All lines before the one containing "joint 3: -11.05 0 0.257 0", plus that line itself, are to be printed exactly as they appear below.

[Collected data]
==========
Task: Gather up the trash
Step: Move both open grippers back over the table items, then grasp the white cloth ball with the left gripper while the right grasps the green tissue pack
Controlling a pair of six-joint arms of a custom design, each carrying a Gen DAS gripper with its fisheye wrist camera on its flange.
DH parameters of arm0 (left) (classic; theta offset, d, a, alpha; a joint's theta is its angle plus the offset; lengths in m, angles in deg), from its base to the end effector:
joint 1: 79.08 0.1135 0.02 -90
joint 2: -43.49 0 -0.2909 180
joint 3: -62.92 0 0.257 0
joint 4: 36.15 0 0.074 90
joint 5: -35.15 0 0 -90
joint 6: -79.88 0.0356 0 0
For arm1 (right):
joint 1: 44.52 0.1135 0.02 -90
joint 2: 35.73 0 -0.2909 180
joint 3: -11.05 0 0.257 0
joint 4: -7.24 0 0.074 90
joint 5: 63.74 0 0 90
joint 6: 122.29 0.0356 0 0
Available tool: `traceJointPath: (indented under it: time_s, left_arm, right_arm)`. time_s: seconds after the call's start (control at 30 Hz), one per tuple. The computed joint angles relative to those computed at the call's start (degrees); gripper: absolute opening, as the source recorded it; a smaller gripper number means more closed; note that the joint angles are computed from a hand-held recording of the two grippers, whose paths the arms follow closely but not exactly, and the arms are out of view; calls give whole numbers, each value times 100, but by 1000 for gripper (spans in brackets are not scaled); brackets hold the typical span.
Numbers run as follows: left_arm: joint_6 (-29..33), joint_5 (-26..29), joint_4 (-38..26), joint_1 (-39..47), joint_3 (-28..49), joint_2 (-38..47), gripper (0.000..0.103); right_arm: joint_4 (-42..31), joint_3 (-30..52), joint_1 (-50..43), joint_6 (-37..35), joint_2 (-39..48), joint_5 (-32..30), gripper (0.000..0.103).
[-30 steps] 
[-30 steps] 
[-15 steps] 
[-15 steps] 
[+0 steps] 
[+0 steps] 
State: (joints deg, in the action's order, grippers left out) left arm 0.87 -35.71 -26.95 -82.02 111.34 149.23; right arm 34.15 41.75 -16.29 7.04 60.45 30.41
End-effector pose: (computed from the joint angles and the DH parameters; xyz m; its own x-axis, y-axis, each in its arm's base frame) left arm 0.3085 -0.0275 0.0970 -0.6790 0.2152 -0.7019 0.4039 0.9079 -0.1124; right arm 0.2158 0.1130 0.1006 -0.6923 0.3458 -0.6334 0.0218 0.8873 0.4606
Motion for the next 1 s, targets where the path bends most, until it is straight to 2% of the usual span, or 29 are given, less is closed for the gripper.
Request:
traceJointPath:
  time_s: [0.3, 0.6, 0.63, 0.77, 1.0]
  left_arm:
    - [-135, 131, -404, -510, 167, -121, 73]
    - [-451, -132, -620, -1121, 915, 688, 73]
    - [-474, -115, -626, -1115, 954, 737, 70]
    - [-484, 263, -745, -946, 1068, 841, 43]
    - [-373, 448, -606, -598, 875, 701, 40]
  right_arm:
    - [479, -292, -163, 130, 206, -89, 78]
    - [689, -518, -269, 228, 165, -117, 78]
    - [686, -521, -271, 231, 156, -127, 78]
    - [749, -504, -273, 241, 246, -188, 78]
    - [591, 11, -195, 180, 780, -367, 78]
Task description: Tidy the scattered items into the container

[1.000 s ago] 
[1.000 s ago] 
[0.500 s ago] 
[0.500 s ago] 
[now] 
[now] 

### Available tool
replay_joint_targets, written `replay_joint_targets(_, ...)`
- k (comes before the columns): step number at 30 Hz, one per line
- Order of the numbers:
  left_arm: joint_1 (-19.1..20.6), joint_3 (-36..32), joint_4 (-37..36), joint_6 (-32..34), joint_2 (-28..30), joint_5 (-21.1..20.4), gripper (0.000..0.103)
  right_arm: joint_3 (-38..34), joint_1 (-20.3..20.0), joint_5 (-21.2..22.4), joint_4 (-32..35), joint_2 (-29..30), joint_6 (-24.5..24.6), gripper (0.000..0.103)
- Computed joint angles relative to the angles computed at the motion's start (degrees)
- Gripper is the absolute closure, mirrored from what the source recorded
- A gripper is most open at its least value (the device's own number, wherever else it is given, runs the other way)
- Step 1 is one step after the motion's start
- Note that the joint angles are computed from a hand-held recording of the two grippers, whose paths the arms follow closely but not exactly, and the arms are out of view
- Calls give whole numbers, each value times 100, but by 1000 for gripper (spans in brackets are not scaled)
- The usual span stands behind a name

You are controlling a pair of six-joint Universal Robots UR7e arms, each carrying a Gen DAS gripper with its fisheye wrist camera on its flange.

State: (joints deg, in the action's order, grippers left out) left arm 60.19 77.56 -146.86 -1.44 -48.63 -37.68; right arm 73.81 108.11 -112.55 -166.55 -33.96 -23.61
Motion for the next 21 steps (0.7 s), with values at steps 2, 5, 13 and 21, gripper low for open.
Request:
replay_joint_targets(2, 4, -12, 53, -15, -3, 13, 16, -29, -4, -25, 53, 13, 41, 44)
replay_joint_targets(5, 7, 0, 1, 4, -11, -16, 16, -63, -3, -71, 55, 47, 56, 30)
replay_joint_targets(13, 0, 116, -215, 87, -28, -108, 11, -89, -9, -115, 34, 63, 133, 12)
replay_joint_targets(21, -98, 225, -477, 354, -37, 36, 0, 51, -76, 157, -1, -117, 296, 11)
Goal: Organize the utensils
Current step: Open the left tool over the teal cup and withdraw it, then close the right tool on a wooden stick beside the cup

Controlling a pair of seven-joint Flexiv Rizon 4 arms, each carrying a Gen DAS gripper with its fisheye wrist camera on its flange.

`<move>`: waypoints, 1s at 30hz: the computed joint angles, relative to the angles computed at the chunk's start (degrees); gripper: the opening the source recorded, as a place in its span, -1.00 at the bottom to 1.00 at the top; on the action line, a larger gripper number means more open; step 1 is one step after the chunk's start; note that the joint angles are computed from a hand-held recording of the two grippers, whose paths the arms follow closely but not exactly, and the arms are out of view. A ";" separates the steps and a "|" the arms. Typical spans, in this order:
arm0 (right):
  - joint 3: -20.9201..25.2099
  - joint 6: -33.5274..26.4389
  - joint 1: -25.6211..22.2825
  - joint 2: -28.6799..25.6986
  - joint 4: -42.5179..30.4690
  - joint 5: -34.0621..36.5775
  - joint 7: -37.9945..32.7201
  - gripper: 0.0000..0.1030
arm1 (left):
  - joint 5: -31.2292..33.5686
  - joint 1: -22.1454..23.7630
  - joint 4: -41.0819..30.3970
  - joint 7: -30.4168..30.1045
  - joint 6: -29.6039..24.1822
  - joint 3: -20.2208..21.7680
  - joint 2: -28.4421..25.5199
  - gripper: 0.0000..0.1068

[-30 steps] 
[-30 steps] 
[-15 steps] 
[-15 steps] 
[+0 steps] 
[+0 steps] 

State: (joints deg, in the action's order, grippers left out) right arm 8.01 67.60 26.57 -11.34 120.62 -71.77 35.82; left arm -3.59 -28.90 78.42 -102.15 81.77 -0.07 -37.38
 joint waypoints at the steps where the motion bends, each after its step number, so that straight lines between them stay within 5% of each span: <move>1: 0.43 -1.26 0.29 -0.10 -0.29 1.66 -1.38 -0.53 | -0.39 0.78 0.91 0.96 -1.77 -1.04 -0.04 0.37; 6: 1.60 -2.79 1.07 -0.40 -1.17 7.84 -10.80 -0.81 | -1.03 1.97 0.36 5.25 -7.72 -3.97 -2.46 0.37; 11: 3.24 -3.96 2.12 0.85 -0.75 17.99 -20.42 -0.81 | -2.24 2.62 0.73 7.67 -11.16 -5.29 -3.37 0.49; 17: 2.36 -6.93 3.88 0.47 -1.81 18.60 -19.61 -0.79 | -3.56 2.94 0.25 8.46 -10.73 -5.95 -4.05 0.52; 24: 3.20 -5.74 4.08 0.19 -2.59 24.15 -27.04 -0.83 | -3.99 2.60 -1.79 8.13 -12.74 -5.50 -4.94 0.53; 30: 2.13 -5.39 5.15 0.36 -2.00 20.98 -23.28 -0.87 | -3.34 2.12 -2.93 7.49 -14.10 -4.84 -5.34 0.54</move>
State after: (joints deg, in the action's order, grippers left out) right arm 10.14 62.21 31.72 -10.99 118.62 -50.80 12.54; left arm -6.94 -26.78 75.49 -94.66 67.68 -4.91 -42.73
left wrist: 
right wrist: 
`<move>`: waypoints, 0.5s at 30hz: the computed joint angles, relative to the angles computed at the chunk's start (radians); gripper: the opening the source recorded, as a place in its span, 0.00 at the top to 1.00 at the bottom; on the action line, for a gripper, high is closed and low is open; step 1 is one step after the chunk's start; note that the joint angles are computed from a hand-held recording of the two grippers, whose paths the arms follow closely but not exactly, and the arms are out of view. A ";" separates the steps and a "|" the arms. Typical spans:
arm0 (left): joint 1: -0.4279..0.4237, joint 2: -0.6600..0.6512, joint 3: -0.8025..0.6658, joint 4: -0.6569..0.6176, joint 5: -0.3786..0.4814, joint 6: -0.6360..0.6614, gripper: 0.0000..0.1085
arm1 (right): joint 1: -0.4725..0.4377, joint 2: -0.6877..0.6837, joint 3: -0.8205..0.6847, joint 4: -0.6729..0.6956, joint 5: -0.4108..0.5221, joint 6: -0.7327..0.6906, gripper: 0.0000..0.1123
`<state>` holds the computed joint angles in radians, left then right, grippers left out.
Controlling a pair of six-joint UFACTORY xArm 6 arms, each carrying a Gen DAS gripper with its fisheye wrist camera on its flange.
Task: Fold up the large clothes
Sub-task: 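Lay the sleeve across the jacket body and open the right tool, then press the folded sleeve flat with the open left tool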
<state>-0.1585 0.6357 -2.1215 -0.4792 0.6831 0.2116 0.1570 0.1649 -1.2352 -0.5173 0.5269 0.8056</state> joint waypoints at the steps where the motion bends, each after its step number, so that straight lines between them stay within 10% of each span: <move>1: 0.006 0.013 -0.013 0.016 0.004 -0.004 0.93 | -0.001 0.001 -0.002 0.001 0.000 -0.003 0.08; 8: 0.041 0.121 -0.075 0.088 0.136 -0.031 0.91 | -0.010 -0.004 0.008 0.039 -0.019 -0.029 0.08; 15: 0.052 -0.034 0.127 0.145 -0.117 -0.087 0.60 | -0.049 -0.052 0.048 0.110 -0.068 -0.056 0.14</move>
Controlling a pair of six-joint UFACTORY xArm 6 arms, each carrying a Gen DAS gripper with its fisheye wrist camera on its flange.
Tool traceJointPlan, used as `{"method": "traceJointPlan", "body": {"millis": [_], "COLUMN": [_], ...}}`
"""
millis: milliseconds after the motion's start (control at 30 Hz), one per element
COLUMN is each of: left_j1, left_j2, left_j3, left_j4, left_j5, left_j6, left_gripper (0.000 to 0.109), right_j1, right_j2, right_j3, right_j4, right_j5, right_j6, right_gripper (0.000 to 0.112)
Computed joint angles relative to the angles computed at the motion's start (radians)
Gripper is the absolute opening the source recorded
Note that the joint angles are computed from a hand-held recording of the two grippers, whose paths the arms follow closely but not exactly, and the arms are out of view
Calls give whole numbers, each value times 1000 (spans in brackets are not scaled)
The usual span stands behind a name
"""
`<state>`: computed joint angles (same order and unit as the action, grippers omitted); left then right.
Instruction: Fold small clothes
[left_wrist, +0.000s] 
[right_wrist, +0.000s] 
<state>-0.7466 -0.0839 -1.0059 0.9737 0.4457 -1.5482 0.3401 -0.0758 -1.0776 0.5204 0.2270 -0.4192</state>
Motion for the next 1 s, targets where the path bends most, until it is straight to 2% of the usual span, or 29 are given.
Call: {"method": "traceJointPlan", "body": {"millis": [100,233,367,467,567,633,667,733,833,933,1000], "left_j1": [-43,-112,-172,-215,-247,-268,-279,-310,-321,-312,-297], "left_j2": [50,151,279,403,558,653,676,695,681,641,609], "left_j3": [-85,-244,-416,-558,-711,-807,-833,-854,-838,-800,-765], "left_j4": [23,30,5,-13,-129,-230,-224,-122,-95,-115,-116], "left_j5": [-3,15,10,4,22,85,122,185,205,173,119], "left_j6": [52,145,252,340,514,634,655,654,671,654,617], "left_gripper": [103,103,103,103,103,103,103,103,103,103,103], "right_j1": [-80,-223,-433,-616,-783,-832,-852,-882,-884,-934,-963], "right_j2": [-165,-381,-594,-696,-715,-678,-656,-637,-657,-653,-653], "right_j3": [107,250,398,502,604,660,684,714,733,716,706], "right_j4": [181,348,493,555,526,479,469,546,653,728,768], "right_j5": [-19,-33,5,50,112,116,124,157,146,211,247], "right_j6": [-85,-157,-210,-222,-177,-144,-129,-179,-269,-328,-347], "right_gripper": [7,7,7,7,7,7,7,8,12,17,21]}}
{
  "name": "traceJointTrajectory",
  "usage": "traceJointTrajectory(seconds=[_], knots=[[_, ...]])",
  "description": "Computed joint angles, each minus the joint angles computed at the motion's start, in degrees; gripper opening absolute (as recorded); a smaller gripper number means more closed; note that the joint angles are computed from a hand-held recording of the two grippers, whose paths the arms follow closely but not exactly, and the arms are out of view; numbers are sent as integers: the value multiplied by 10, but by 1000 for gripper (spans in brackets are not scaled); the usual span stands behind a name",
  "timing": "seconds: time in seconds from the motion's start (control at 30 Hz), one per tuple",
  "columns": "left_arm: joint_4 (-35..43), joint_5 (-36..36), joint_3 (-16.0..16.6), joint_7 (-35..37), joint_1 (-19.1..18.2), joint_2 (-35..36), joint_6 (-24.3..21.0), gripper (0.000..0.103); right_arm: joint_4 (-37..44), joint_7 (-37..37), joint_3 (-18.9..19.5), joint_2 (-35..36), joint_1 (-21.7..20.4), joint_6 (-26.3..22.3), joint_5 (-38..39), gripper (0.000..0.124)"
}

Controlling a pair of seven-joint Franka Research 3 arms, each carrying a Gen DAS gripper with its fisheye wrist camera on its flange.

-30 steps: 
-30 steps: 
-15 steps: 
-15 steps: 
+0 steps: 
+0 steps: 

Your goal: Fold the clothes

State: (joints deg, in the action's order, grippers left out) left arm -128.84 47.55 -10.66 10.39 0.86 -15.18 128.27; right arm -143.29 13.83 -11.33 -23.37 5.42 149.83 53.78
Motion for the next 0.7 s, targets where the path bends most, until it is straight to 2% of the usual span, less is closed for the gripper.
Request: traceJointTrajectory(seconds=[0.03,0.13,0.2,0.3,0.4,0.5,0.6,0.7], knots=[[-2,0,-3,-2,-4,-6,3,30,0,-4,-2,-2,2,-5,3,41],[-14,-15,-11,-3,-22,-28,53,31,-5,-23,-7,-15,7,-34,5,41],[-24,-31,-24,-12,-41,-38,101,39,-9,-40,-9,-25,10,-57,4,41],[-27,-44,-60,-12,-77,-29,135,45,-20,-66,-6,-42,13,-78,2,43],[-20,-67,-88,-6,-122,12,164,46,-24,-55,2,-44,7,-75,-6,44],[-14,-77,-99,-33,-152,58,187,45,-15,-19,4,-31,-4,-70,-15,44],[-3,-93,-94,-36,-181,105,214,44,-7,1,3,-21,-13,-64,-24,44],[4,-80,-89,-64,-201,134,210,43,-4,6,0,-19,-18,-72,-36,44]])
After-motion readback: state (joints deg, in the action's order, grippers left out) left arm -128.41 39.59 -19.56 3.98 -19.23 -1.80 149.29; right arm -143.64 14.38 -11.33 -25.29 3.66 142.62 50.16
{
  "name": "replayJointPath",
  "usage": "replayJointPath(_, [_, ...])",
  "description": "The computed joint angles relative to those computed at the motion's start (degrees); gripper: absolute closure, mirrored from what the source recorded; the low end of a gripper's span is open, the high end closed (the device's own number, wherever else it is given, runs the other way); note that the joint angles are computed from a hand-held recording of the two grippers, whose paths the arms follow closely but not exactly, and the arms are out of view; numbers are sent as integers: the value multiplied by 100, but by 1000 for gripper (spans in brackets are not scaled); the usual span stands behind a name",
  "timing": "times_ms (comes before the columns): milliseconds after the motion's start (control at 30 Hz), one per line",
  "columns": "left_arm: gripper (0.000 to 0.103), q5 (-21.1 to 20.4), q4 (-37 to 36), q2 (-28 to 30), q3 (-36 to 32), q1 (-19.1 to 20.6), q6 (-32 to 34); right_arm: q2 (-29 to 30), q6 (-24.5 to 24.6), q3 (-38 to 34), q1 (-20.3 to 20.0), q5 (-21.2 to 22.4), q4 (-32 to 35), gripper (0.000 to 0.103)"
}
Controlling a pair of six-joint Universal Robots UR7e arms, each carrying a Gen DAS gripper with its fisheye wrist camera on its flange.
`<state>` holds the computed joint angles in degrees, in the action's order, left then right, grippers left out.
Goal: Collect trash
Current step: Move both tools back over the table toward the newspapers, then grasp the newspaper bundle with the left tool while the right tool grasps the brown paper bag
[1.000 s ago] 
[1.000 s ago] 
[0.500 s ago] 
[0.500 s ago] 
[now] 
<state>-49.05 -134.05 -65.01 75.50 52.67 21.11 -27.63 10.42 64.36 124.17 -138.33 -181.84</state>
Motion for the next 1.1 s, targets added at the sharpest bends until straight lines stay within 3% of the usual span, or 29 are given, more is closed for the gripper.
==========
Task output
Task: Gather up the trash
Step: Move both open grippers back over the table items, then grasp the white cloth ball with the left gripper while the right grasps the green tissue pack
Controlling a pair of six-joint arms of a custom design, each carrying a Gen DAS gripper with its fisheye wrist camera on its flange.
DH parameters of arm0 (left) (classic; theta offset, d, a, alpha; a joint's theta is its angle plus the offset; lengths in m, angles in deg), from its base to the end effector:
joint 1: 79.08 0.1135 0.02 -90
joint 2: -43.49 0 -0.2909 180
joint 3: -62.92 0 0.257 0
joint 4: 36.15 0 0.074 90
joint 5: -35.15 0 0 -90
joint 6: -79.88 0.0356 0 0
For arm1 (right):
joint 1: 44.52 0.1135 0.02 -90
joint 2: 35.73 0 -0.2909 180
joint 3: -11.05 0 0.257 0

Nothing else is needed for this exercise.